Later that day, at lunch, my friends checked with me to make sure I wasn’t offended or hurt over being ambushed. Quite the opposite. A lot of planning and logistics went into that ambush; weapons and ammunition had to be procured, communications established, routes planned, escape routes cut off, command and control set up, etc all followed by a sort of after action review over lunch. I realize that many of the readers of this blog may not be from that background, but please understand how much people have to care about you to go through that much effort.
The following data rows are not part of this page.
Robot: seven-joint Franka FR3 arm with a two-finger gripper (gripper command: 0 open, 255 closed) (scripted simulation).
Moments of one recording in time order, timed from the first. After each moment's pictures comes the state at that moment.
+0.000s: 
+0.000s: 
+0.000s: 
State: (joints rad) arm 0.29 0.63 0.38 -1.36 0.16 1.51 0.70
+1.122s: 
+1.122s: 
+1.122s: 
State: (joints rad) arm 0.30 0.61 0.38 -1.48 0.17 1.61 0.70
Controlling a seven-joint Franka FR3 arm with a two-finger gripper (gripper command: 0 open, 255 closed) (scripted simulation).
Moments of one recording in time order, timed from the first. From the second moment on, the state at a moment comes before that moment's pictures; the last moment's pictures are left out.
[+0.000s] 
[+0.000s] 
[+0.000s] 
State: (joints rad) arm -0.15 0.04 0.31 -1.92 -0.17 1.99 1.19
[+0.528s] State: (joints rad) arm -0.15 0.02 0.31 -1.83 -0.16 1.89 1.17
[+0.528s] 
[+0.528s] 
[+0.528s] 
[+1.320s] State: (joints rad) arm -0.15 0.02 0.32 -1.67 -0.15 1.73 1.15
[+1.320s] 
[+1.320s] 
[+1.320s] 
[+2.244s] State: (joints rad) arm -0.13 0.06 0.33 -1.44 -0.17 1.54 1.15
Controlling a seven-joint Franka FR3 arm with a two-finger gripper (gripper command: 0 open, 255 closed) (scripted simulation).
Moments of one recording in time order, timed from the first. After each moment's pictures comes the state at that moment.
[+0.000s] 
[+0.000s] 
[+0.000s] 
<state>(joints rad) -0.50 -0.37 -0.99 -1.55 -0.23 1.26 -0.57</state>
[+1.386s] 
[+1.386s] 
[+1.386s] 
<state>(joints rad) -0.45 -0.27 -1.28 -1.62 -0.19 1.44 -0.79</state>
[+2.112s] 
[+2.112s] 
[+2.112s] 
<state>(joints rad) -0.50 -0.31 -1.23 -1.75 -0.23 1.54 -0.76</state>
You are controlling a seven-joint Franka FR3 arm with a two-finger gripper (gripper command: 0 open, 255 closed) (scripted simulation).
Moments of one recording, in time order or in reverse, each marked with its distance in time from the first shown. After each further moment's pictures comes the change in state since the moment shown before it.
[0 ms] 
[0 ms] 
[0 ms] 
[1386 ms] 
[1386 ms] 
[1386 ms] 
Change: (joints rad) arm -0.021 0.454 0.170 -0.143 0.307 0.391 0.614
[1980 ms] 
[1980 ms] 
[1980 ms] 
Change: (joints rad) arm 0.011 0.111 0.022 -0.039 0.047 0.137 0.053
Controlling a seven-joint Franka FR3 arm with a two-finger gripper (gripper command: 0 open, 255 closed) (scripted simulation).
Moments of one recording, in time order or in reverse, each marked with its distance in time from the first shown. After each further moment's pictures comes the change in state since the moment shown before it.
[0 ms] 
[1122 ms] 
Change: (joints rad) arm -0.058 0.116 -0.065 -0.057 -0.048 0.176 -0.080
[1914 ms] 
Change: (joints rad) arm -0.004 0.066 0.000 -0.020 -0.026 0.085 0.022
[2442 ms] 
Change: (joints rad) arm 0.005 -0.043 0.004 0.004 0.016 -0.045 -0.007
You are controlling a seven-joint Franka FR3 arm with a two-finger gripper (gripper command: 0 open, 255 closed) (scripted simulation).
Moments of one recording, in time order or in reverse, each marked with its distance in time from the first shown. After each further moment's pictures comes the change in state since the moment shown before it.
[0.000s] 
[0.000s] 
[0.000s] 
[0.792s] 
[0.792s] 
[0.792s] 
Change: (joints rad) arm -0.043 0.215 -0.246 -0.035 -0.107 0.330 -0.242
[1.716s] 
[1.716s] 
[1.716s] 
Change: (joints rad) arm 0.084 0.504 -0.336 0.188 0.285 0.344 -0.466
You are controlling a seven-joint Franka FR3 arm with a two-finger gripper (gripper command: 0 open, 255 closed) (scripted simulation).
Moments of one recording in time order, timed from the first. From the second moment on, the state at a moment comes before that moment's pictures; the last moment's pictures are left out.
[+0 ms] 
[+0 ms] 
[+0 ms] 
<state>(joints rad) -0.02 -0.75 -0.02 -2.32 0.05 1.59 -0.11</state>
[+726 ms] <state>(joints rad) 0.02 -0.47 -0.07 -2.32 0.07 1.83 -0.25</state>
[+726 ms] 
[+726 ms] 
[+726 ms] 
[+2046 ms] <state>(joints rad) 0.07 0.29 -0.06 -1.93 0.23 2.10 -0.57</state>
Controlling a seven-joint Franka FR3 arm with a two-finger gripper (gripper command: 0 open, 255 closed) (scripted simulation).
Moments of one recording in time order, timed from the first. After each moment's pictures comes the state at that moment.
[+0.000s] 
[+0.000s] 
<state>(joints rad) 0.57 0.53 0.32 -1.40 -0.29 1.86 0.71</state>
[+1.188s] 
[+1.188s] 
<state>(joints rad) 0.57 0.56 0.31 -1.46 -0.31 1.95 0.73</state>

 I’m sure there will be many, many more, but this post has been the hardest for me to write so far. I have erased multiple paragraphs and reworded others more times than I care to count.  It’s not an uncomfortable subject, it’s just been really hard to put into words and opens up so many other potential discussions that it’s been really hard to stay on topic. Let me try to sum it up as best I can and keep in mind that I’m only speaking for myself here. My friends’ acceptance of my limitations makes it exponentially easier for me to accept them. My disability has to be treated differently…..accommodated. That’s just an inconvenient fact of life, but if “I” am treated differently, that hurts. I am well aware that my friends and I might be a little outside the norm. Rough and tumble life equals rough and tumble attitude and humor, so substitute afternoon tea and crumpets for the ambush if that makes the scenario work for you. The point is, true friends accommodated my disability (they must have looked up the manual online to accommodate properly disabling my wheelchair), but didn’t treat “me” like I was disabled. My abilities have changed, but I’m still me and real friends know that.

Oh, right, let me pass this on too. You bear some, if not all of the responsibility to let your friends and family know that it’s ok to treat you like……. .you.